文句のつけようなどなく、間違いなく今まで食べた中で一番うまいケーキだった。ぷりんやぜりぃ。ぱふぇなんかもうまかった。限界まで食べてしまった。奴隷落ちしてから、初めて満腹ってこんなに幸せなことだったんだと思い出した。
「二人にプレゼントでござる。気に入ってもらえるといいのでござるが……」
袋の中には、ピカピカの万年筆とノートが二冊。フェリなんとかには綺麗な髪留め。何故こんなピンポイントで欲しいものを…ご主人様は監視していたのか!?
「フェリチータ殿、つけてあげるでござるよ」
フェリなんとか……フェリチータか。フェリチータの髪をご主人様が結っていく。綺麗なまとめ髪になり、髪留めで飾られた。華美でない髪留めは、フェリチータによく似合った。
「よく似合っているでござる」
ご主人様が鏡を取り出してフェリチータに見せた。
「きゅ、きゅ~ん」
フェリチータは尻尾をブンブン振りまくっている。人語を忘れたのか、犬みたいに鳴いた。
「あ、エド君の万年筆は魔力を込めれば暗号化も可能でござるよ。設定すれば特定の人物しか読めなくするのも可能でござる。どの程度の距離までか実験していないので不明でござるが、登録した相手に書いたメッセージの送信も可能でござるよ」
「……………………」
思考が上手く働かない。その技術、商人ギルドに売ったらいくらになる?一生遊んで暮らせるよな??

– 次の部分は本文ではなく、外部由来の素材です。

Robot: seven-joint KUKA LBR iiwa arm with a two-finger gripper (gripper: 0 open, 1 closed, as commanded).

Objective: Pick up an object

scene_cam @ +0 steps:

「フェリチータ殿の髪留めは防具としての効果もあるでござるよ。防御や敏捷、命中率が上がる魔法を付与したでござる」
複数付与…………?空転していた思考回路が一気に起動した。
「ご主人様、ちょっとこっち来い」
キレながらも理性は多少仕事をしていた。不特定多数がいる食堂ではなく、ご主人様が借りていた部屋に連れていく。
「ご主人様、そこ座れ」
素直に床で正座するご主人様。俺はベッドに足を組んで座っている。マジでどっちが主人かわからない有り様だが、そこはもうどうでもいい。ついてきたフェリチータがオロオロしているが、そこもどうでもいい。
「複数付与とか国宝級!意味わかんねぇ!!」
全力でご主人様に付与の常識を語った。普通はアクセサリー一個につき付与一種類。そんなついでだからやったよ☆みたいに気軽なノリで複数付与すんな!プロの付与師が自殺するか、技術を教えろと付きまとわれるか、最悪拉致監禁されて死ぬまで飼い殺しにされるからな!もはや言葉遣いも気にする余裕がなかった。この人、全く予想していなかった方向にワケアリだった。ワケアリ過ぎた。マジで意味わかんねぇ!!
「どうも拙者に常識を教えてくれた御仁が部分的に非常識人であったようでござる。そもそも、拙者は異世界生まれでござるからこちらの常識に疎いのでござるよ。いやあ、エド君を買ってよかったでござる」
「常識を非常識人に……」
常識を非常識人に教わったとか意味わかんねぇと怒鳴ろうとして……そこより重要な部分があったような?
イセカイ……?町か?いや……異世界生まれ!異世界から来るといえば、まさか………!
「勇者あああああああああああ!!??」
「ふあっ?」
「きゃいん!」
二人が耳を塞いだ。いや、意味わかんねぇ!
「あ~、ビックリした。いやいや、拙者は巻き込まれた一般人なのでござるよ」
ご主人様は友人が召喚陣に吸い込まれ、助けようとして巻き込まれた。城での冷遇と、追い出されて殺されかけた話を語る。だから、普通の冒険者とパーティを組むこともできず俺達を買ったのだと話した。
「はあああああああ………」
にわかに信じがたい…荒唐無稽な話だが、信じざるを得ない。ご主人様の常識のチグハグさや、この世界にない発想力。それらは異世界から来た人間だからなのだろう。納得できる点が多すぎる。
「ええと、その……申し訳ない」
「………ご主人様は悪くないだろ!」
この人は、友人のために巻き込まれた被害者だ。それでも懸命に道を探そうとしている。とりあえずここは王都から距離があるし、俺が気をつけてご主人様を目立たせなければ大丈夫だろう。
「……ご主人様、この町に来てから変に目立つような事はしてないでしょうね?」
「………………てへ☆」
「とりあえず、洗いざらい話せええええ!!」
思ったほどまずい事態じゃないことに安堵したが、暫く俺はこの見た目のほほんとした予想外規格外のワケわかんねぇご主人様に振り回されるのだろうと思った。